(Collection entries)
----

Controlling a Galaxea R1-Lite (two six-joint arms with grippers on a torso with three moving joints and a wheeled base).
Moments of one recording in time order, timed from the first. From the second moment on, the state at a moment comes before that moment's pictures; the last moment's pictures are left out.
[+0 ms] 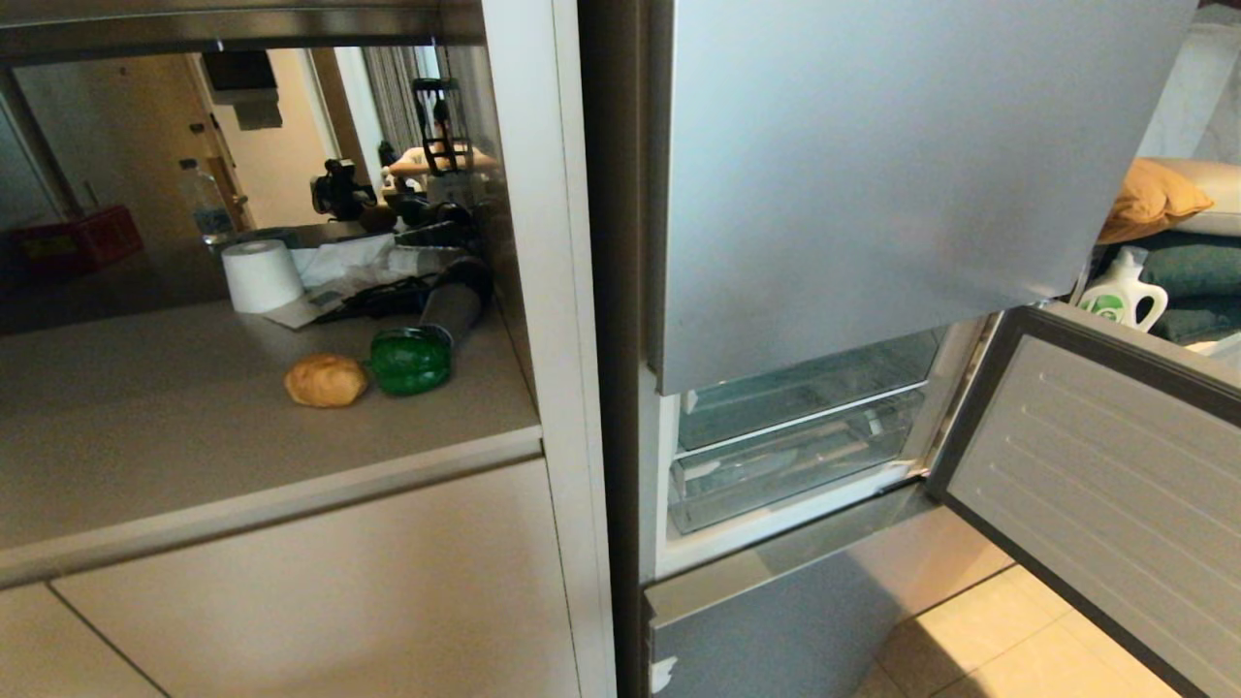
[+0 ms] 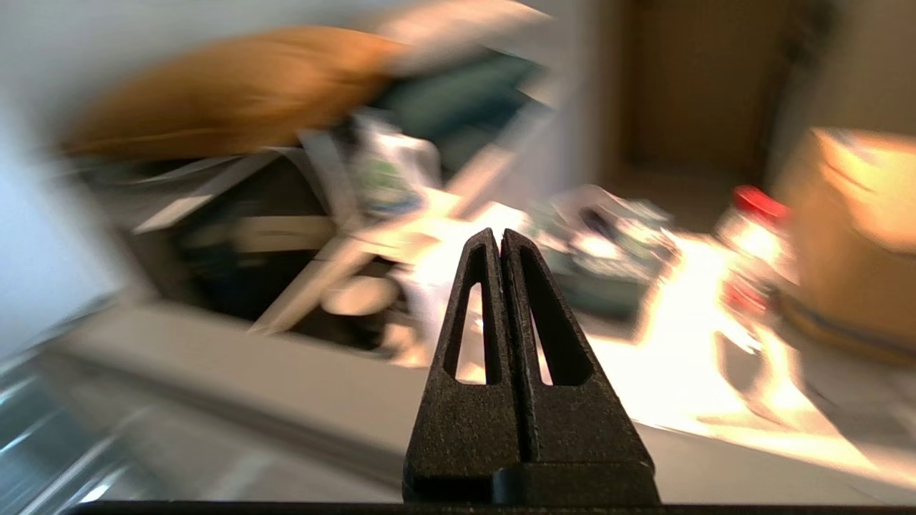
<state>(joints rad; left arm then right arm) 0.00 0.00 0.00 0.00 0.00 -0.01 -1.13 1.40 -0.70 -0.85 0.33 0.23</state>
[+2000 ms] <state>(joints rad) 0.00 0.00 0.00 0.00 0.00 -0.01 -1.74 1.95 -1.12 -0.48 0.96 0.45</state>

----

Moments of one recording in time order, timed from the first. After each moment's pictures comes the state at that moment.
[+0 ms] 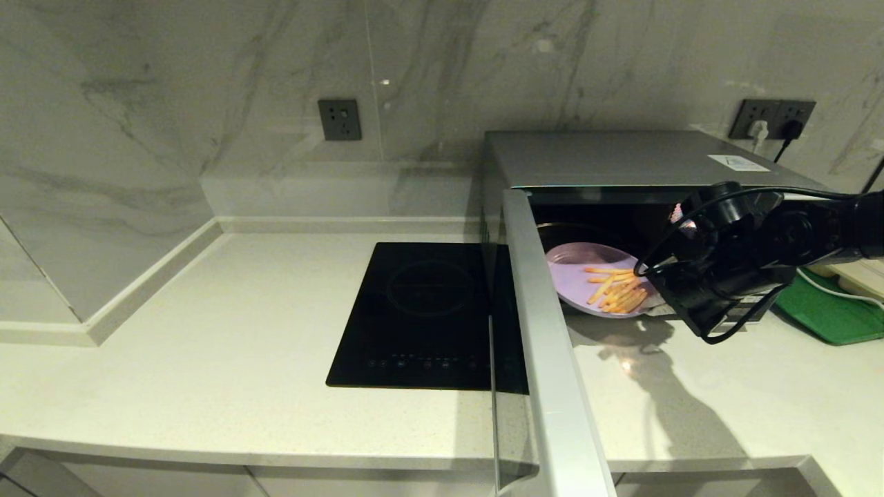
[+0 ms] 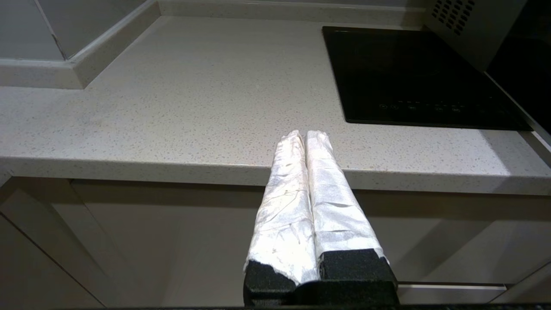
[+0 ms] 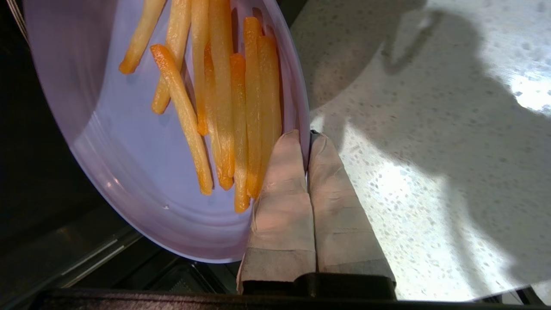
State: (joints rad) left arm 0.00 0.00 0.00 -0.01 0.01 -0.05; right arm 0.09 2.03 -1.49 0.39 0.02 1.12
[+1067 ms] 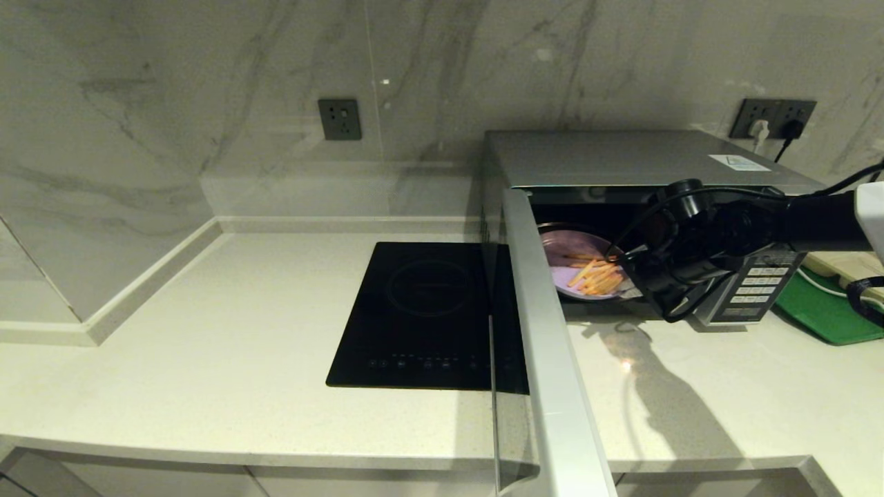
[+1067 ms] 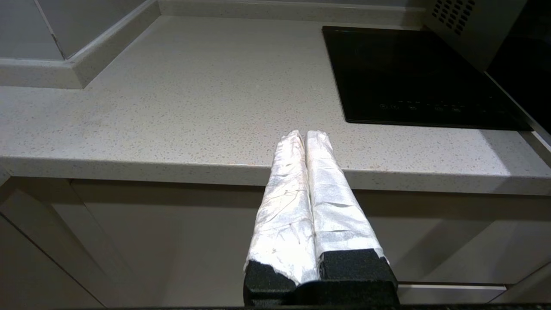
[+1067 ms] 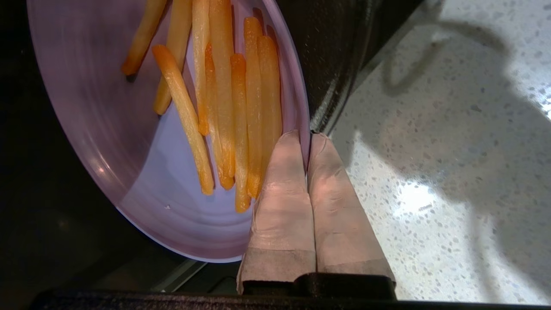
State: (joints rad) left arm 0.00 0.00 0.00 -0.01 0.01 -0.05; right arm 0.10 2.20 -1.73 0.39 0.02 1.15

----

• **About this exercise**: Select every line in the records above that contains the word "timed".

• **Expected output**:
Moments of one recording in time order, timed from the first. From the second moment on, the state at a moment comes before that moment's pictures; the last moment's pictures are left out.
Moments of one recording in time order, timed from the first. After each moment's pictures comes the state at that moment.

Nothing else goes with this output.